To confront that threat, the lawmakers’ 14-page legislation outlines their proposals for the makeup and responsibilities of the fresh DHS task force. 

The strategic group would be co-chaired by DHS and Office of Science and Technology Policy officials and include 12 members equally representing the government, private and academic sectors. Each of those selected would have technical expertise in artificial intelligence, media manipulation, cryptography, digital forensics or other relevant fields. They would consult the Energy, Defense and State secretaries, National Institute of Standards and Technology and National Science Foundation directors, among other agency leaders, over the course of their work.

Broadly, the ultimate intent of the task force would be to map out a coordinated plan for investigating how a digital content provenance standard could assist with reducing the dissemination of deepfakes, help advance tools for content creators to authenticate their media and its origins, and improve how the public and private sectors relay trust and information about digital content sources to the public.

“This commonsense bipartisan bill will help strengthen our nation’s ability to combat malicious attempts to spread lies and further divide the American people,” Peters said.

Ibrahim pointed out that this legislation comes not only as image-based deception is advancing rapidly—but also builds on a notable recommendation from the National Security Commission on AI’s comprehensive review. Specifically, the group called for the making of a new task force to consider standards for using technology to certify content authenticity and provenance. The bill also emerges as the Coalition for Content Provenance and Authenticity is building an open standard for widespread adoption across the internet. Truepic, Intel, Adobe and others participate in the coalition.

“This is the most direct and informed legislation I have seen associated with digital content provenance,” Ibrahim said. “However, we have seen other nations move towards ensuring there is transparency and information on image fabrication available to content consumers.” 

Norway passed a law last month mandating social media influencers to disclose what alterations are made to digital content.
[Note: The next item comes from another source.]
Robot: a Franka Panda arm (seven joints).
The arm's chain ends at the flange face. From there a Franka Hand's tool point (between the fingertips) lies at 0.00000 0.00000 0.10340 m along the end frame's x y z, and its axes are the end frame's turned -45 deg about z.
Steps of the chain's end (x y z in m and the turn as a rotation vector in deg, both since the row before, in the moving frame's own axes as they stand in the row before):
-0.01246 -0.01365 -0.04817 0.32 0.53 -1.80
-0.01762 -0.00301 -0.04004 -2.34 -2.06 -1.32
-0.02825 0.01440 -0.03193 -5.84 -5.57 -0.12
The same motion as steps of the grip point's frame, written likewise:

The approach was also referenced in Australia’s mis- and disinformation code of practice. In the U.S., the legislation follows Portman’s Deepfake Report Act, which passed the Senate last year as a provision in the 2021 National Defense Authorization Act.

“I would expect to see the approach [to provenance] begin to be understood and included in additional legislation in the US and abroad in the coming year or two,” Ibrahim said. 

Technology leaders from Truepic, Adobe, Microsoft, Arm and elsewhere expressed support for the senators’ proposal. The bill was referred to the Homeland Security and Governmental Affairs Committee.